My experience in the Roman Catholic Church mirrored my experience with American democracy. I kept making excuses for the actions of the pope and bishops, hoping for some glimmer of faith within them with which a man could unite and do battle against the barbarian and neo-pagan world. But at every turn, they were against the old Europe of the God-Man and for the New World Order of the barbarians and techno-barbarians. And that is a tragedy, but it is better to know that men whom you thought were allies are indeed your enemies than to have false friends at your back.

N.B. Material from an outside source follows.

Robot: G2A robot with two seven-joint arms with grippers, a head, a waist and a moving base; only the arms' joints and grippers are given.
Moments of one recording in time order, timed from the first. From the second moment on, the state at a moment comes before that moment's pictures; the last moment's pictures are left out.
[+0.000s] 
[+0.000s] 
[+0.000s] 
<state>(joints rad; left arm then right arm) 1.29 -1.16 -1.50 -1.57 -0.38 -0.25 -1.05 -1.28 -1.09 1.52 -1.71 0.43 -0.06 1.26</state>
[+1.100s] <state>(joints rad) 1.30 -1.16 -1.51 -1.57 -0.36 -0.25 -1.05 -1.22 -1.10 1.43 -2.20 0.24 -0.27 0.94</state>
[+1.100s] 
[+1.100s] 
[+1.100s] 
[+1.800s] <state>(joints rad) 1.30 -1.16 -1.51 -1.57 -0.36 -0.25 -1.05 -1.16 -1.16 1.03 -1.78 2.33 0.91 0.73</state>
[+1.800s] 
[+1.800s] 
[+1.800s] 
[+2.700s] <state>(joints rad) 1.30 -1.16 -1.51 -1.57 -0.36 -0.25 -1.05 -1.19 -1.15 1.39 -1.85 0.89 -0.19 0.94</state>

It has been rightly said of liberals that they make complex issues simple and simple issues complex. The issue of European identity is not complex. It is simple. Black barbarians have never shown the slightest capability of understanding the true Christianity. When they rule, they extinguish mercy and charity, and whether they profess voodoo or Christianity, the practice of their religion always results in barbarism. And the post-Christian technocrat has given us the barbarism of the machine. Under their rule, European man has suffered the same plight as laboratory rats. He has been dissected and then discarded.

It’s crystal clear now: good vs. evil. The Europe of Walter Scott and all the unsung, dauntless, Christian Harolds is our Europe. Our enemies are those who oppose its restoration. And those enemies are legion. But what choice is there? If we abandon Europe, we abandon Him. And that would truly be the unpardonable sin.

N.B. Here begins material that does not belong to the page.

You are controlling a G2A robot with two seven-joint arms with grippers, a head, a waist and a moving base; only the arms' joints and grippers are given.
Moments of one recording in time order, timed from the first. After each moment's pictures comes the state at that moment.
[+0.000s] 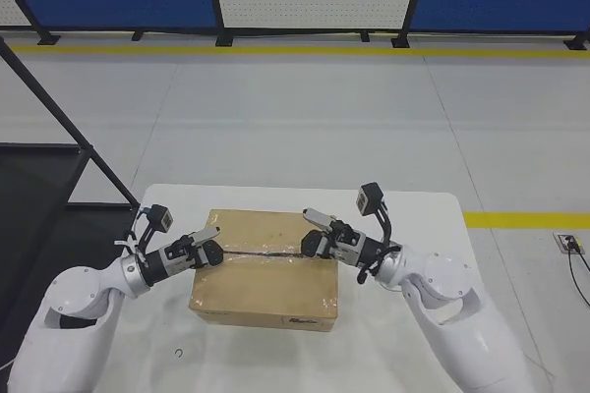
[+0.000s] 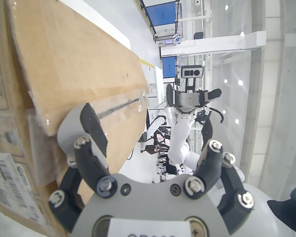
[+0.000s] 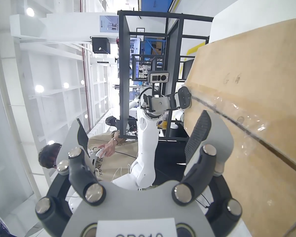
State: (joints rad) left arm 0.91 -1.06 -1.48 -1.37 -0.34 -0.09 -1.08; right arm -0.78 -1.27 1.12 -1.52 0.39 0.10 0.73
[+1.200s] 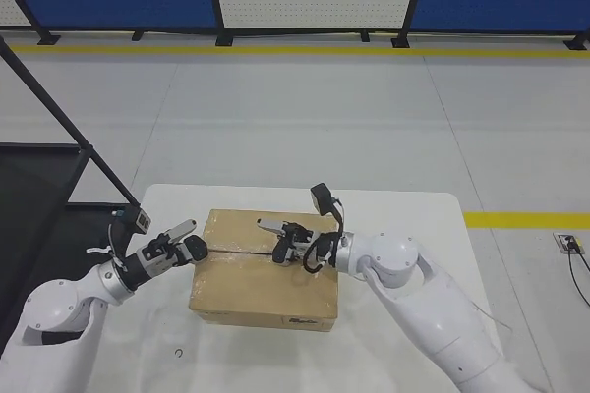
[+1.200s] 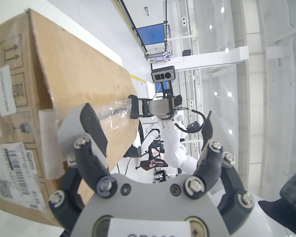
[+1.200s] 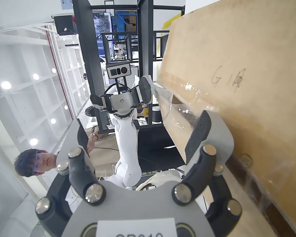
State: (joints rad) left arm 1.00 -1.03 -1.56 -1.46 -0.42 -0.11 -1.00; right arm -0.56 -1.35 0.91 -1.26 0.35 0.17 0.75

Of course we will never fight effectively against Satan if we hold back, afraid to fight, because we allow the false, outward piety of his minions to deceive us.

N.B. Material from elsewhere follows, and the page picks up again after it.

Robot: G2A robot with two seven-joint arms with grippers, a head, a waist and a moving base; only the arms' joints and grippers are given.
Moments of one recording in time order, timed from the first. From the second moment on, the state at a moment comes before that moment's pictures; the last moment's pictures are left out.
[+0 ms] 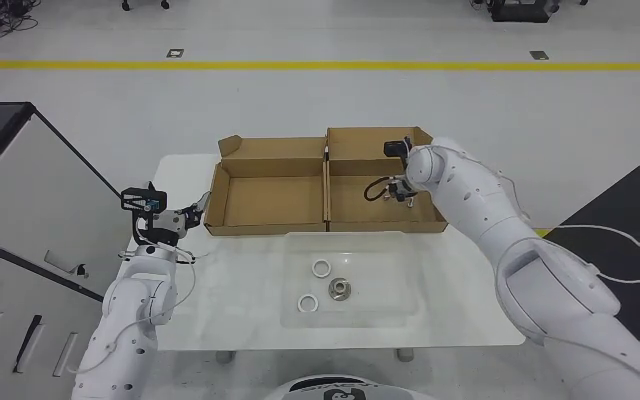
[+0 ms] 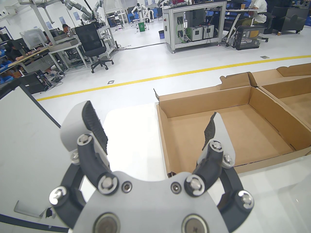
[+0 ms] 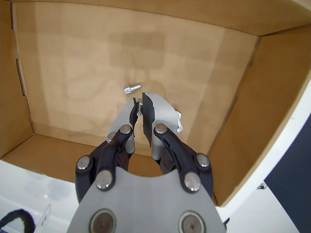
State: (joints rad) left arm 1.73 -1.15 -1.60 -1.80 1.33 0.00 0.00; right arm -0.55 -1.32 0.63 -0.66 -0.60 0.15 1.05
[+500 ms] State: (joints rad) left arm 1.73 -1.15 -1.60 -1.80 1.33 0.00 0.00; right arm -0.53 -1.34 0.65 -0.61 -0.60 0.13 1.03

An evil soul producing holy witness
Is like a villain with a smiling cheek,
A goodly apple rotten at the heart.
O, what a goodly outside falsehood hath!
If we have hearts that still bleed at the thought of helpless Christian men and women being tortured by black barbarians, we will strike back against the barbarians, despite the protests of the man holding the mitre. And when George Bush turns his back on the white people at home and launches bombs on innocent civilians abroad, we should oppose him despite his ‘born again’ exterior. It is not confusing! If we still have hearts connected to Europe, when it was Europe, we will always instinctively strike back at Satan no matter what outward form he assumes. And now, when everything seems especially hopeless, is the time to strike back at Satan and his minions – for the logic of fairyland tells us that it is when hope seems nearly gone that “God’s relief by us is surely won.”